Today, Hulu is updating its Gear VR and Rift apps to support Oculus’ latest social features. On Gear VR, users will soon be able to check out the Oculus Avatar and Rooms features, allowing everyone to watch Hulu’s 360-degree content together while paid subscribers will also be able to hang out in a virtual room and watch 2D content on the big screen.

Meanwhile, on the Rift, the app has enabled support for the Oculus Touch controllers so users can manually fidget around with the virtual environments while waiting for commercials to end.

The hands for the avatars are not all that effective yet – not up to what Facebook demoed with its VR experiments at OC3 last fall. And with the Samsung Gear VR app, there’s still no hand controller. But that will come in the near future.

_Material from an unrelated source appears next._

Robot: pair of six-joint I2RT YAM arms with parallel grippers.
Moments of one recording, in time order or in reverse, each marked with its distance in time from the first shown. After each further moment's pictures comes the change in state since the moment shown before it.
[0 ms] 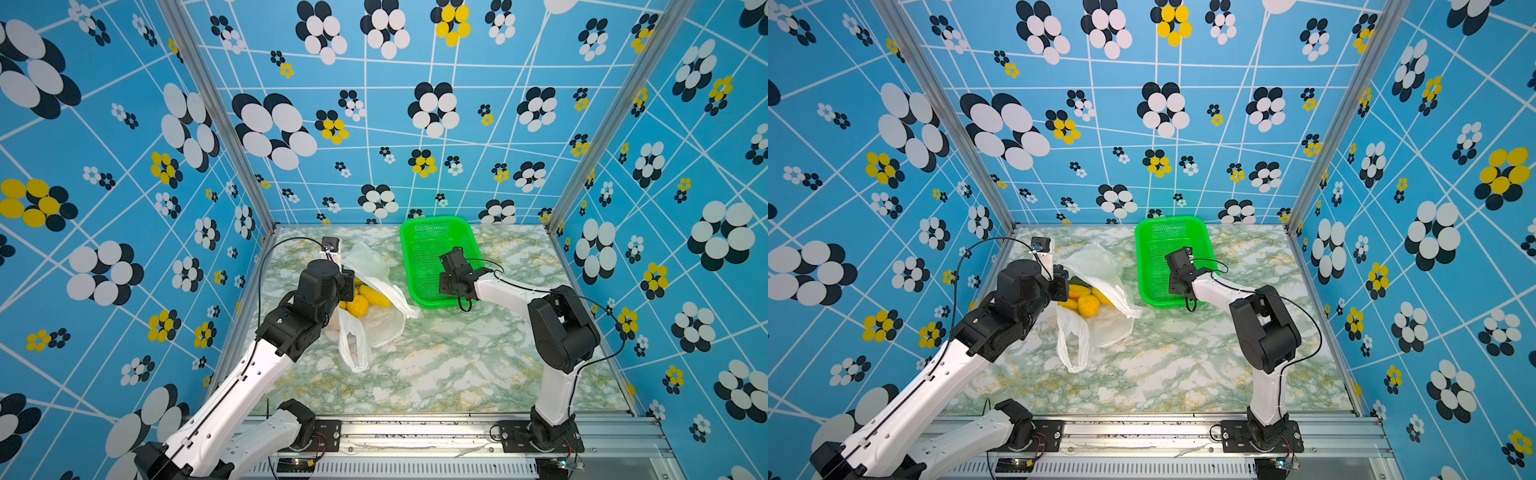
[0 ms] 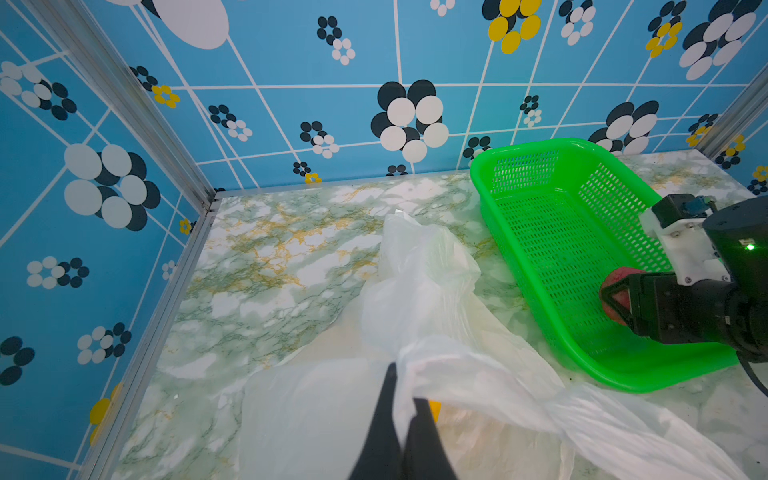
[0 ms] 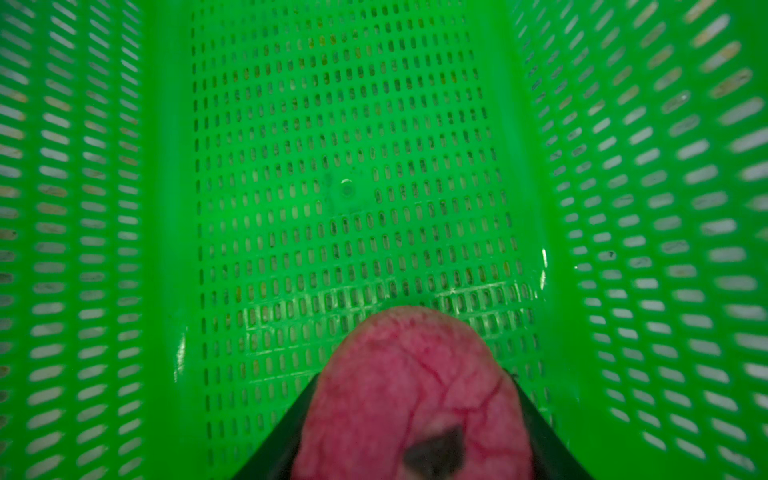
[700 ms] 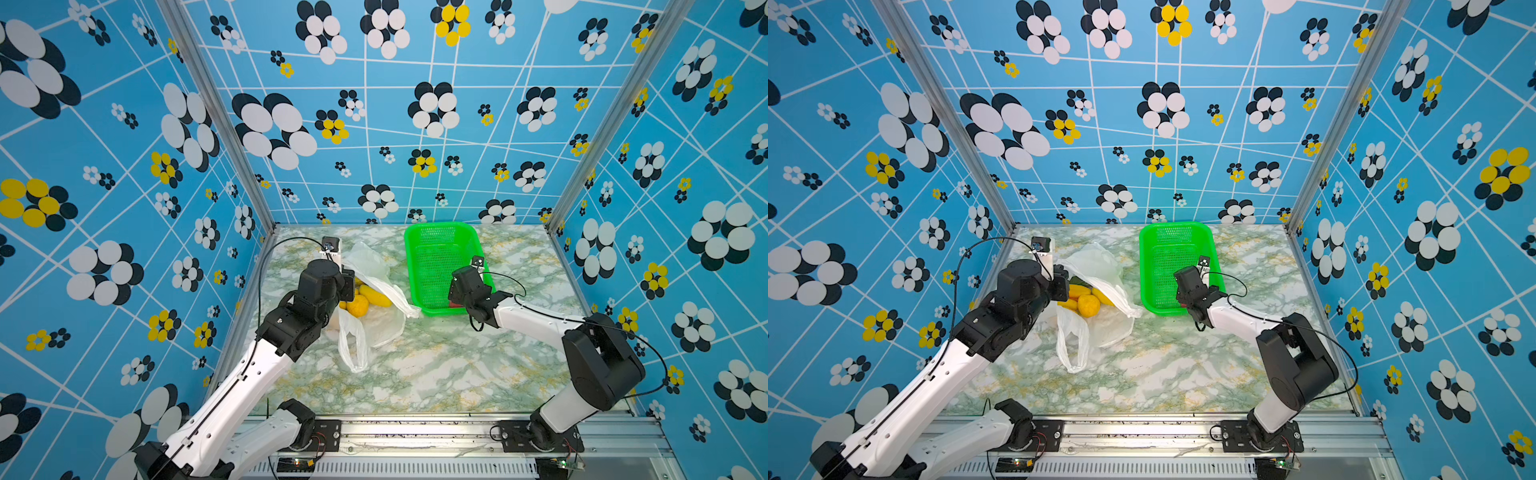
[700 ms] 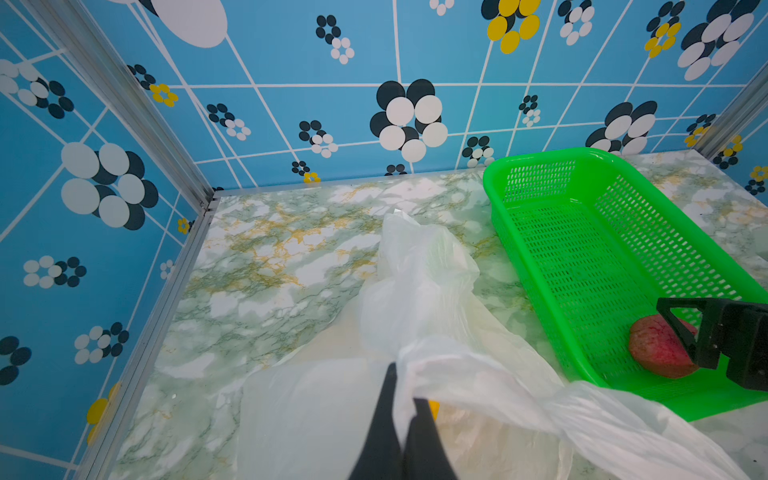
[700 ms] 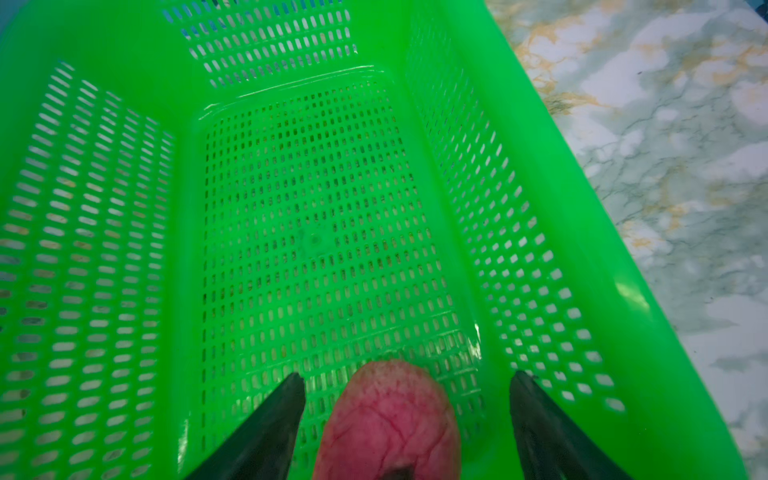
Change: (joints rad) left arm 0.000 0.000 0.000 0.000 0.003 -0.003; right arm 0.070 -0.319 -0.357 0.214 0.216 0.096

The most interesting element is the support for virtual rooms for paid subscribers. It’s similar to the Front Row feature in AltSpaceVR but with more of a focus on the social engagement opportunities. This is Facebook after all, so you wouldn’t expect anything less. But the social dimension is what’s needed for VR to become widespread in educational settings. It won’t be long before we laugh at the Herculean efforts we currently go through to foster presence in online courses.

Presence? Why I’m sitting right next to you in a virtual space. Why was this ever a problem?

First steps

Virtual Apartment in Oculus Rooms
The virtual apartment where you first land in Oculus Rooms.

Hulu’s VR upgrade will put pressure on Netflix and other platforms. And completely missing in this space is Sony’s PSVR and Google’s Daydream. Neither one seems to have a social strategy when it comes to immersive experiences. And that’s too bad as PSVR is the largest selling headset and Daydream has its amazing hand controller. They’ll come around shortly – by the end of this year we predict.

For all the fascination of seeing the avatars of others in virtual environments, this is only the beginning. Right now, social VR seems a bit like the lost civilizations of our early dial-up Bulletin Board Systems (BBS). All the rage in the 80’s and 90’s, they were swamped by the arrival of a media-rich Web. In the near future, VR becomes deeply social. When that happens, the solitary VR experience will only be a small part of our ubiquitously virtual lives.

And that’s a game changer all around.